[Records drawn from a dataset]
= = = =
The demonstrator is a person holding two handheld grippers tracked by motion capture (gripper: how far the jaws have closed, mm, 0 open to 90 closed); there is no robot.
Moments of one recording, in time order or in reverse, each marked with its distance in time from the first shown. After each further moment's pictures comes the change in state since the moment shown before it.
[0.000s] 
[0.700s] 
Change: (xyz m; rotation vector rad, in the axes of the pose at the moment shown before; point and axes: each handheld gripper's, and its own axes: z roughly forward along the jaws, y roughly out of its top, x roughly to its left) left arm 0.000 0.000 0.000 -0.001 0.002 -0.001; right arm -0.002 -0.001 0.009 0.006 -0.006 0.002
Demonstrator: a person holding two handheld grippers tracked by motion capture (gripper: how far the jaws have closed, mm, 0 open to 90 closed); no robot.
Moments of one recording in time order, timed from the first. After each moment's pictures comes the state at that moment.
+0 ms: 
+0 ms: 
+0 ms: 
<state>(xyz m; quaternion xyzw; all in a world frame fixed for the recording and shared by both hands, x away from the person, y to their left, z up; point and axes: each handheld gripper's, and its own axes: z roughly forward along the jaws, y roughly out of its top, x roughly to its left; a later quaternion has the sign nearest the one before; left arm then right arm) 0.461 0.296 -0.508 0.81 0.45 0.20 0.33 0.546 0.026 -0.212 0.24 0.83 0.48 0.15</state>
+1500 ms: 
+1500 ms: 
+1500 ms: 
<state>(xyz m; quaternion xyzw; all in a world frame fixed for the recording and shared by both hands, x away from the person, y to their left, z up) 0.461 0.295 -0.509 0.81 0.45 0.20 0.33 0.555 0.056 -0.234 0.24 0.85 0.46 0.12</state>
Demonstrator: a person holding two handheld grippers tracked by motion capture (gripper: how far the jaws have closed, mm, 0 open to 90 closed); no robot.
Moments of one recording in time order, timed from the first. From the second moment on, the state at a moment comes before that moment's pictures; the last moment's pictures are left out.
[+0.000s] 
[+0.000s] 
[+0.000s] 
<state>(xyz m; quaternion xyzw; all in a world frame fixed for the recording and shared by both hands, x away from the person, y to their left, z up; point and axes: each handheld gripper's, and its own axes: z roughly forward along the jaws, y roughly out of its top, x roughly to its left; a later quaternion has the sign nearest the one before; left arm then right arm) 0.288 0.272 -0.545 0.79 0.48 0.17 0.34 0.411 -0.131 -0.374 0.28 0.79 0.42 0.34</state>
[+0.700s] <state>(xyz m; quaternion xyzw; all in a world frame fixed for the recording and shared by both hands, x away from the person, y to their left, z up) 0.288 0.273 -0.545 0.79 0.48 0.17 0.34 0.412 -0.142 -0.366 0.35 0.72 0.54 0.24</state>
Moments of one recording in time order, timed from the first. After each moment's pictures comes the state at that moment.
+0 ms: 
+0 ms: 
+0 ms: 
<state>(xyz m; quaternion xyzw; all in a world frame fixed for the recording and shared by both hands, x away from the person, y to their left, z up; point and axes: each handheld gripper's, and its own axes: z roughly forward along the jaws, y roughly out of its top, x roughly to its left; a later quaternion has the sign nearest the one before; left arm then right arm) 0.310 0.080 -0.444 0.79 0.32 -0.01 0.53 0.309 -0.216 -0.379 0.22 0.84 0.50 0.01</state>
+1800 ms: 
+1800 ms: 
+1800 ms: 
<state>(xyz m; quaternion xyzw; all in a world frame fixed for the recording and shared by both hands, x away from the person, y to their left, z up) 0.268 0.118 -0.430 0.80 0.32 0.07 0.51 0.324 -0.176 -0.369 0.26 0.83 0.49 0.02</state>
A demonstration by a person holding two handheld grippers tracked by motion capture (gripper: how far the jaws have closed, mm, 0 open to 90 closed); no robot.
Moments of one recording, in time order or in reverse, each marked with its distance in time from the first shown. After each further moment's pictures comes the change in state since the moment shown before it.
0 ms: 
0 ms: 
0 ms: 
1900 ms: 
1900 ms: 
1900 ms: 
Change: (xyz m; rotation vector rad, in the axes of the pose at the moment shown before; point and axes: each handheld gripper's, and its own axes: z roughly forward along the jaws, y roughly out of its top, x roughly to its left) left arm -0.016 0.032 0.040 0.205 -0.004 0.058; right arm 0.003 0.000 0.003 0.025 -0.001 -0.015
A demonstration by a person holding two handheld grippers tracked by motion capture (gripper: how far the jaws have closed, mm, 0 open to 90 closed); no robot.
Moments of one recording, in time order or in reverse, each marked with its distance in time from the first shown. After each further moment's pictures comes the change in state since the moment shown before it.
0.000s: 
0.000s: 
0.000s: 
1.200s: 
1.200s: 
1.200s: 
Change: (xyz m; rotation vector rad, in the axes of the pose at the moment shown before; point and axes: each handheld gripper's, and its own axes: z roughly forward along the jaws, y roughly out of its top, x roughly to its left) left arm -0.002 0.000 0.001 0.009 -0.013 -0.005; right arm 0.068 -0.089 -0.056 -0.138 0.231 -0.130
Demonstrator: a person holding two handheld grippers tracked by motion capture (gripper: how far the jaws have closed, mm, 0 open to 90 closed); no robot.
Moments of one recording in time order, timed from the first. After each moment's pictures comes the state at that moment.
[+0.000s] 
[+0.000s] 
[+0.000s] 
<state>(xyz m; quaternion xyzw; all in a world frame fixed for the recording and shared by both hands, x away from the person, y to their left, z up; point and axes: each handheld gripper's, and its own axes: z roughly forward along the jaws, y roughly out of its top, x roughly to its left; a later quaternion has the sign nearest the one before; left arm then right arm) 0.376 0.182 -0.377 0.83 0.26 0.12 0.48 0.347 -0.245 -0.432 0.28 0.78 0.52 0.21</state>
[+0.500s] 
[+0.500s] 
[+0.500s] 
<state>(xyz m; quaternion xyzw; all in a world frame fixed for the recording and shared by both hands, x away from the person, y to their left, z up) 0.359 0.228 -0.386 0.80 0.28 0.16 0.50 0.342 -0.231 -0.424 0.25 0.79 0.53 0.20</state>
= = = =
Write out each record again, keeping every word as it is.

The demonstrator is a person holding two handheld grippers tracked by motion capture (gripper: how far the jaws have closed, mm, 0 open to 90 closed); there is no robot.
Moments of one recording, in time order or in reverse, each marked with its distance in time from the first shown. After each further moment's pictures comes the change in state since the moment shown before it.
[0.000s] 
[0.700s] 
Change: (xyz m; rotation vector rad, in the axes of the pose at the moment shown before; point and axes: each handheld gripper's, and its own axes: z roughly forward along the jaws, y roughly out of its top, x roughly to its left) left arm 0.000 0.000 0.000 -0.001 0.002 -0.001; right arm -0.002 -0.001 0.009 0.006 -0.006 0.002
Demonstrator: a person holding two handheld grippers tracked by motion capture (gripper: how far the jaws have closed, mm, 0 open to 90 closed); no robot.
Moments of one recording in time order, timed from the first. After each moment's pictures comes the state at that moment.
+0 ms: 
+0 ms: 
+0 ms: 
<state>(xyz m; quaternion xyzw; all in a world frame fixed for the recording and shared by both hands, x away from the person, y to their left, z up; point and axes: each handheld gripper's, and its own axes: z roughly forward along the jaws, y roughly out of its top, x roughly to its left; a later quaternion has the sign nearest the one before; left arm then right arm) 0.461 0.296 -0.508 0.81 0.45 0.20 0.33 0.546 0.026 -0.212 0.24 0.83 0.48 0.15</state>
+1500 ms: 
+1500 ms: 
+1500 ms: 
<state>(xyz m; quaternion xyzw; all in a world frame fixed for the recording and shared by both hands, x away from the person, y to their left, z up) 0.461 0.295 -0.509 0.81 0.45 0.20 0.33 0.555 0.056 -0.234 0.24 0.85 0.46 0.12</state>
Demonstrator: a person holding two handheld grippers tracked by motion capture (gripper: how far the jaws have closed, mm, 0 open to 90 closed); no robot.
Moments of one recording in time order, timed from the first. From the second moment on, the state at a moment comes before that moment's pictures; the last moment's pictures are left out.
[+0.000s] 
[+0.000s] 
[+0.000s] 
<state>(xyz m; quaternion xyzw; all in a world frame fixed for the recording and shared by both hands, x away from the person, y to their left, z up; point and axes: each handheld gripper's, and its own axes: z roughly forward along the jaws, y roughly out of its top, x roughly to its left; a later quaternion has the sign nearest the one before; left arm then right arm) 0.288 0.272 -0.545 0.79 0.48 0.17 0.34 0.411 -0.131 -0.374 0.28 0.79 0.42 0.34</state>
[+0.700s] <state>(xyz m; quaternion xyzw; all in a world frame fixed for the recording and shared by both hands, x away from the person, y to their left, z up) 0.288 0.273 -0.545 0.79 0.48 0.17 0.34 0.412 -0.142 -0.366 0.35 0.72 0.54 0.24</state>
Moments of one recording in time order, timed from the first. After each moment's pictures comes the state at that moment.
+0 ms: 
+0 ms: 
+0 ms: 
<state>(xyz m; quaternion xyzw; all in a world frame fixed for the recording and shared by both hands, x away from the person, y to their left, z up; point and axes: each handheld gripper's, and its own axes: z roughly forward along the jaws, y roughly out of its top, x roughly to its left; a later quaternion has the sign nearest the one before; left arm then right arm) 0.310 0.080 -0.444 0.79 0.32 -0.01 0.53 0.309 -0.216 -0.379 0.22 0.84 0.50 0.01</state>
+1800 ms: 
+1800 ms: 
+1800 ms: 
<state>(xyz m; quaternion xyzw; all in a world frame fixed for the recording and shared by both hands, x away from the person, y to their left, z up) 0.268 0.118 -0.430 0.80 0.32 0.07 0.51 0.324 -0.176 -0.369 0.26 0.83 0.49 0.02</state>
A demonstration by a person holding two handheld grippers tracked by motion capture (gripper: how far the jaws have closed, mm, 0 open to 90 closed); no robot.
Moments of one recording, in time order or in reverse, each marked with its distance in time from the first shown. After each further moment's pictures comes the change in state since the moment shown before it.
0 ms: 
0 ms: 
0 ms: 
1900 ms: 
1900 ms: 
1900 ms: 
Change: (xyz m; rotation vector rad, in the axes of the pose at the moment shown before; point and axes: each handheld gripper's, and its own axes: z roughly forward along the jaws, y roughly out of its top, x roughly to its left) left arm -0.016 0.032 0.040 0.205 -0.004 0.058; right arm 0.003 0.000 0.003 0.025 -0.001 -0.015
A demonstration by a person holding two handheld grippers tracked by motion capture (gripper: how far the jaws have closed, mm, 0 open to 90 closed); no robot.
Moments of one recording, in time order or in reverse, each marked with its distance in time from the first shown. After each further moment's pictures comes the change in state since the moment shown before it.
0.000s: 
0.000s: 
0.000s: 
1.200s: 
1.200s: 
1.200s: 
Change: (xyz m; rotation vector rad, in the axes of the pose at the moment shown before; point and axes: each handheld gripper's, and its own axes: z roughly forward along the jaws, y roughly out of its top, x roughly to its left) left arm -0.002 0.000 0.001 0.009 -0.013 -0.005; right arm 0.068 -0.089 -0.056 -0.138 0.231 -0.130
Demonstrator: a person holding two handheld grippers tracked by motion capture (gripper: how far the jaws have closed, mm, 0 open to 90 closed); no robot.
Moments of one recording in time order, timed from the first. After each moment's pictures comes the state at that moment.
[+0.000s] 
[+0.000s] 
[+0.000s] 
<state>(xyz m; quaternion xyzw; all in a world frame fixed for the recording and shared by both hands, x away from the person, y to their left, z up; point and axes: each handheld gripper's, and its own axes: z roughly forward along the jaws, y roughly out of its top, x roughly to its left; a later quaternion has the sign nearest the one before; left arm then right arm) 0.376 0.182 -0.377 0.83 0.26 0.12 0.48 0.347 -0.245 -0.432 0.28 0.78 0.52 0.21</state>
[+0.500s] 
[+0.500s] 
[+0.500s] 
<state>(xyz m; quaternion xyzw; all in a world frame fixed for the recording and shared by both hands, x away from the person, y to their left, z up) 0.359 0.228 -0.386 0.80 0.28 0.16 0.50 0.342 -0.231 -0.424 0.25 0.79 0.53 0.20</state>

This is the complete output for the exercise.